### Task directions
Going through the material below, please gather all lines with the word "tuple" in them.

(Data provided)

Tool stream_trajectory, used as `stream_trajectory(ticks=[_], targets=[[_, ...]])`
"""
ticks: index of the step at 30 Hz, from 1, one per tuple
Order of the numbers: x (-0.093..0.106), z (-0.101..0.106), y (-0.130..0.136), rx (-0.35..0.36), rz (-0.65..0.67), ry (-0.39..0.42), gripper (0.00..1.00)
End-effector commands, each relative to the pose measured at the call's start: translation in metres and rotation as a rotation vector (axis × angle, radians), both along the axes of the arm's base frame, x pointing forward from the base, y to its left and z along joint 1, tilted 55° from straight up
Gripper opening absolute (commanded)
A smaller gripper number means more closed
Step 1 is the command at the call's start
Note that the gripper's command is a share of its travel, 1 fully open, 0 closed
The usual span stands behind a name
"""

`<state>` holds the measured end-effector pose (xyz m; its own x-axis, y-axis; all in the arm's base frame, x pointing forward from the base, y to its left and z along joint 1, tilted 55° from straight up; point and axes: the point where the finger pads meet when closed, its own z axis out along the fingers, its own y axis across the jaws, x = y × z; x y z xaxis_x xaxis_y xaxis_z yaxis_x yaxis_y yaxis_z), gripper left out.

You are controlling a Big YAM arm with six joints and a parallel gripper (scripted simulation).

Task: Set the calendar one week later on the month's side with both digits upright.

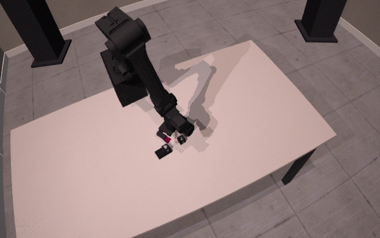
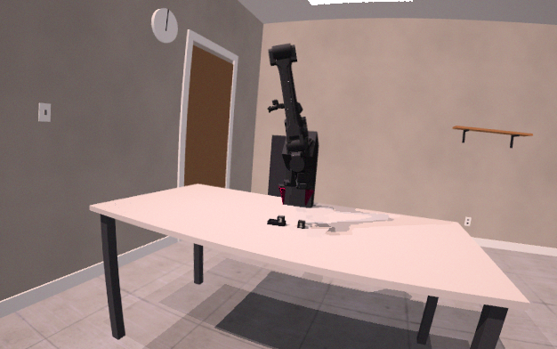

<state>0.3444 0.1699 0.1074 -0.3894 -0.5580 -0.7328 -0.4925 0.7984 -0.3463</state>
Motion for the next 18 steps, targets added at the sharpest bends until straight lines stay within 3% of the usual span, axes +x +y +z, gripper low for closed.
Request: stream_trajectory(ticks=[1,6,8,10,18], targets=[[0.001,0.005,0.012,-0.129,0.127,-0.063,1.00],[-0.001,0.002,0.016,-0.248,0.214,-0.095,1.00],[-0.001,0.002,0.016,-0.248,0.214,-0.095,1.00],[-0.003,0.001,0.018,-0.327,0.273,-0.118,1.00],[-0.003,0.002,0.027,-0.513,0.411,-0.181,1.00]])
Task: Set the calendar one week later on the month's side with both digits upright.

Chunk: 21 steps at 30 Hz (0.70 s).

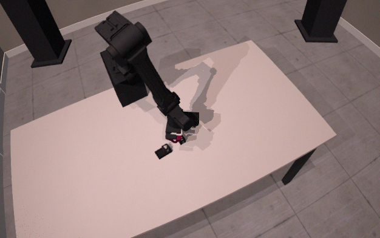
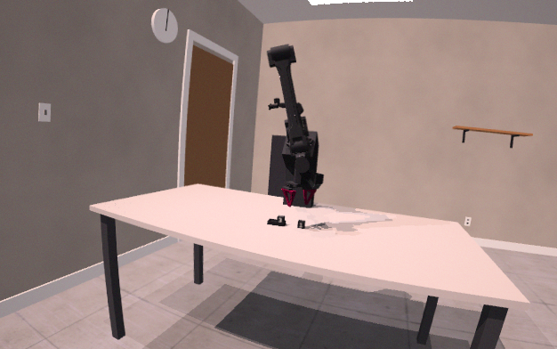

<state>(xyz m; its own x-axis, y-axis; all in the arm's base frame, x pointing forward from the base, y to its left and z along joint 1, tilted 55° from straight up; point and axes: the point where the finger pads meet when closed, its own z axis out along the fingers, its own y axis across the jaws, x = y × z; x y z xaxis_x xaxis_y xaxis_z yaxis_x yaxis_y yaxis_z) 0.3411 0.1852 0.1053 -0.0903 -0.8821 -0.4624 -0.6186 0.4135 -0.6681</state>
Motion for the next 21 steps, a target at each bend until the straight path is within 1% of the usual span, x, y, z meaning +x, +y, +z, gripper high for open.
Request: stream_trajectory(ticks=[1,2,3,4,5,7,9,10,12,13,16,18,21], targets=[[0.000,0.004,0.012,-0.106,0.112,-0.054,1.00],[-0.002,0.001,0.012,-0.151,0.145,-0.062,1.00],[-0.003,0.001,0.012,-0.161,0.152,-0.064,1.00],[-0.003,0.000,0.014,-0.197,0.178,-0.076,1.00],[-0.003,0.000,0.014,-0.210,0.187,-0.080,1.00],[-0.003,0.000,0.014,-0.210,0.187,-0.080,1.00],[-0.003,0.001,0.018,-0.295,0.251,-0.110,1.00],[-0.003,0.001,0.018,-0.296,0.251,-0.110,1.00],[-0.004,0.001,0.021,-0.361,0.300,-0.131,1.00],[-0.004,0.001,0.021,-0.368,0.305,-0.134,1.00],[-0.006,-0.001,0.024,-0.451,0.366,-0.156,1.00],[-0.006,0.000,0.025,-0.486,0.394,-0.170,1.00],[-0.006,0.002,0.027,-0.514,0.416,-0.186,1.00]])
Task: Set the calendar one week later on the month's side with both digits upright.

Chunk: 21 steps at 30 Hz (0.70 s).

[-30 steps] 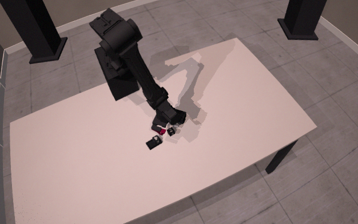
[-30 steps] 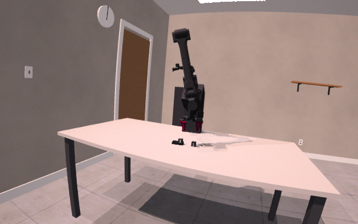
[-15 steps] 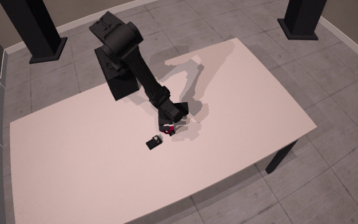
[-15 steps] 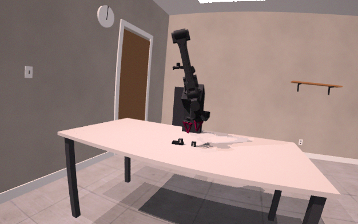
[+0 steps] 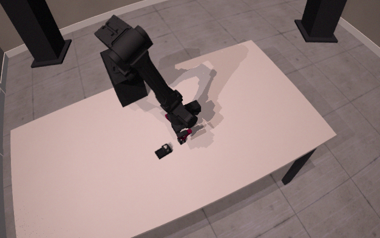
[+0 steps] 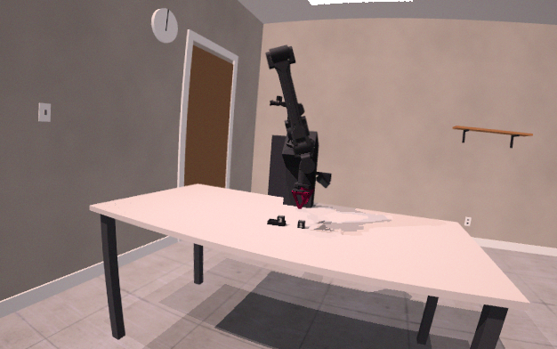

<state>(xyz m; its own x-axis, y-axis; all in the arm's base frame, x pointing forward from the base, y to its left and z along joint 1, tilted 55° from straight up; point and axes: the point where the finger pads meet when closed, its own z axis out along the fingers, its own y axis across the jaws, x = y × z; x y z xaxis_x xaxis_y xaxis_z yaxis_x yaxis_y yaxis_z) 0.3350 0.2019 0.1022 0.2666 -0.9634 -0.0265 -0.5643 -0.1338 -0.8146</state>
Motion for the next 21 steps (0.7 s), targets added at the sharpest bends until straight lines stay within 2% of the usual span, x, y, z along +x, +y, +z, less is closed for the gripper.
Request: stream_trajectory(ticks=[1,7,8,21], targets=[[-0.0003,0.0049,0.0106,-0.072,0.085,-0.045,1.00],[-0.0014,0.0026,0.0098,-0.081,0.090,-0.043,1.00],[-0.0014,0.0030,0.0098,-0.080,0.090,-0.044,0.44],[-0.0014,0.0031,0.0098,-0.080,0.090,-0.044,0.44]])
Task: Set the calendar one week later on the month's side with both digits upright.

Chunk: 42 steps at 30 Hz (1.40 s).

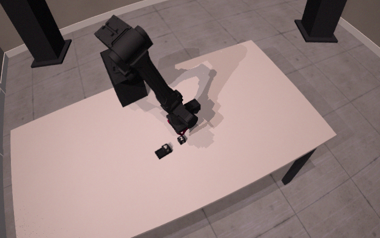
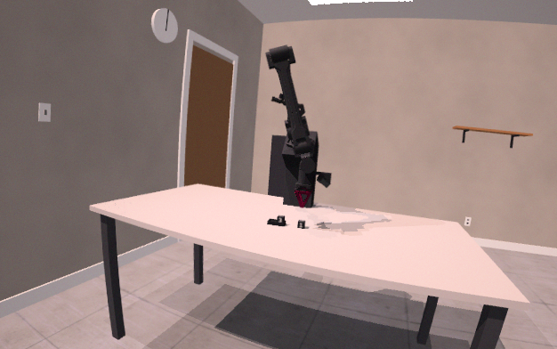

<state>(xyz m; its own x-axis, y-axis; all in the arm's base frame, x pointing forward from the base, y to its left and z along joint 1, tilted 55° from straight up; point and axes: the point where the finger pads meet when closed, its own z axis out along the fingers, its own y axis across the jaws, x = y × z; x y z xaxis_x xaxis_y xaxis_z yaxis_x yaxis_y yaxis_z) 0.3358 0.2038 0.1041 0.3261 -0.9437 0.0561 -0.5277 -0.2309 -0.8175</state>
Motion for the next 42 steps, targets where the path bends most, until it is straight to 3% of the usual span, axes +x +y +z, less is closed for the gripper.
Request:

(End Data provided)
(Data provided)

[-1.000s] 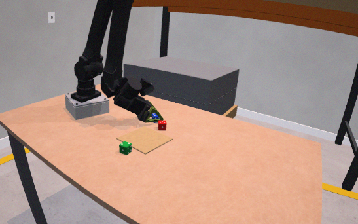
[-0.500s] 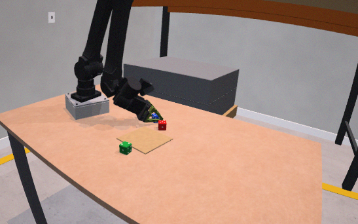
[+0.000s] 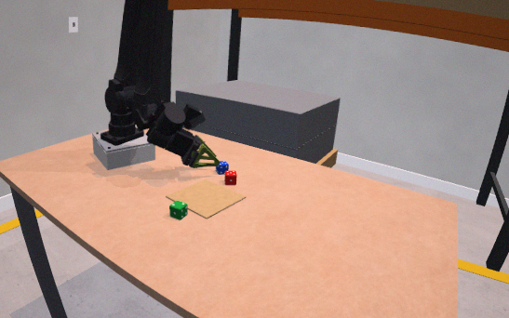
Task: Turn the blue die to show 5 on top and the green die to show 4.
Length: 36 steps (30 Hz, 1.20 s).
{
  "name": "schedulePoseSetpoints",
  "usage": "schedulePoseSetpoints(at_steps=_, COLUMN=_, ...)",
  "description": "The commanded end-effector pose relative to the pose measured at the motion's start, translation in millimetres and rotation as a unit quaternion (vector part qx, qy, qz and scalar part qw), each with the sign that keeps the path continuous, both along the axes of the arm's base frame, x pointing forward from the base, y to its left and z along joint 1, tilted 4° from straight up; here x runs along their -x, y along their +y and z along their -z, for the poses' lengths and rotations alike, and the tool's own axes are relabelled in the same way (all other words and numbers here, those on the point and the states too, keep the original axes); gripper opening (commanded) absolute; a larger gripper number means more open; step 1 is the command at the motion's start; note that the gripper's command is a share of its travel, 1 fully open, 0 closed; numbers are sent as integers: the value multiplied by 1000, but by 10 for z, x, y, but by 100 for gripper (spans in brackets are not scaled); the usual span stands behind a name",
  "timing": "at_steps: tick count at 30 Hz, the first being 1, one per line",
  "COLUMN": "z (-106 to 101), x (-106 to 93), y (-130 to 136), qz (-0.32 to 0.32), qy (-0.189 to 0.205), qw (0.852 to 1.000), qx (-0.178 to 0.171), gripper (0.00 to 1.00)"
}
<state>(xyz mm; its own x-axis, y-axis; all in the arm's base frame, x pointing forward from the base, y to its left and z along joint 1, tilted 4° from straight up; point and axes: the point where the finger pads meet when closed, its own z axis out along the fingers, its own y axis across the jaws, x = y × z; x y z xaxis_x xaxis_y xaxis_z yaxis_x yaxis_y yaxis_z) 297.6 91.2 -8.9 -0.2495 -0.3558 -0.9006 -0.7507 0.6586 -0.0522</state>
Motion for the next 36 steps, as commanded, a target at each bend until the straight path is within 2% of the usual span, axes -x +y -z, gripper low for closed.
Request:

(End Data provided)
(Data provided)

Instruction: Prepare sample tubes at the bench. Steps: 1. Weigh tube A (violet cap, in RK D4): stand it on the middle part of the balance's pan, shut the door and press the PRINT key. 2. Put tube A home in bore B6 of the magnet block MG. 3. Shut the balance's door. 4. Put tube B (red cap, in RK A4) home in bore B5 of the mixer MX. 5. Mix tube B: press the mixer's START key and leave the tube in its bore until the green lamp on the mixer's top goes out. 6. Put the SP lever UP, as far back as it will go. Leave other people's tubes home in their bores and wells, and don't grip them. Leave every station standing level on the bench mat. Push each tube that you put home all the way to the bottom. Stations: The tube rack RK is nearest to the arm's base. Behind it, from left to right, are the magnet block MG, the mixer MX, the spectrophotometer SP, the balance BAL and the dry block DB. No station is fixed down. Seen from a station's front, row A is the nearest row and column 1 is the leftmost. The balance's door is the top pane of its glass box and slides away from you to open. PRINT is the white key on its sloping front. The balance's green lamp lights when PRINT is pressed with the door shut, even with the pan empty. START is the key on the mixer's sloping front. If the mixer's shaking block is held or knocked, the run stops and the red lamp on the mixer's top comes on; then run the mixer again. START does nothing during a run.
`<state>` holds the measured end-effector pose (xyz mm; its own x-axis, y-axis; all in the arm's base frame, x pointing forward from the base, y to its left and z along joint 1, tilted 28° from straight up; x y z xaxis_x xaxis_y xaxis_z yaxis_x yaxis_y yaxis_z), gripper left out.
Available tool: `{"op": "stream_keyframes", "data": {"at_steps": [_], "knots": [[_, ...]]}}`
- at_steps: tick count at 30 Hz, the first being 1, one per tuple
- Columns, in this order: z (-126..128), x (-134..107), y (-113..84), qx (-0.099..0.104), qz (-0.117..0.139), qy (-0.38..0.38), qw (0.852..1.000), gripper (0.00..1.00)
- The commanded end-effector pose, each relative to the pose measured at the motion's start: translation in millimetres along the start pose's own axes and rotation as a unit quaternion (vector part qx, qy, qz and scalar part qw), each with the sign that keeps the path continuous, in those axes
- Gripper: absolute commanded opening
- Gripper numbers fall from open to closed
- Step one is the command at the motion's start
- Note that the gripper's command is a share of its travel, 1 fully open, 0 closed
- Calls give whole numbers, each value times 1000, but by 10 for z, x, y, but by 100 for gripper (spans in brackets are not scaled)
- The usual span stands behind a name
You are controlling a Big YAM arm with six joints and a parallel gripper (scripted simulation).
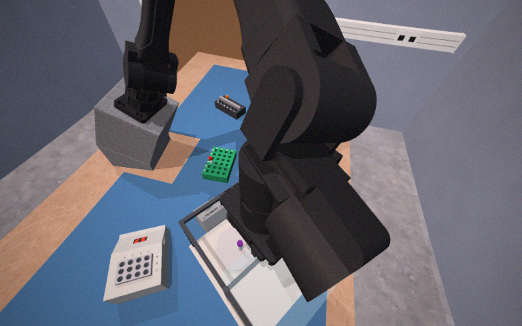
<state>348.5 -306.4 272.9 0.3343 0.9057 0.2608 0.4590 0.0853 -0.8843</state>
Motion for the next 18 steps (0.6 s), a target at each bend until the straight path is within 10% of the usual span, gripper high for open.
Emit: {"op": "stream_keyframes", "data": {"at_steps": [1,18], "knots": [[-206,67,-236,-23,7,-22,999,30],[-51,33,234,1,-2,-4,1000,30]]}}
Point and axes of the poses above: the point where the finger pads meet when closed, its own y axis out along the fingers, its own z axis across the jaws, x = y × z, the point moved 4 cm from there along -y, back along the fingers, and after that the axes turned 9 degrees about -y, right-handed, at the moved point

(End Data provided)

### Solution below
ticks: index of the step at 30 Hz, from 1, one per tuple
- at_steps: tick count at 30 Hz, the first being 1, one per tuple

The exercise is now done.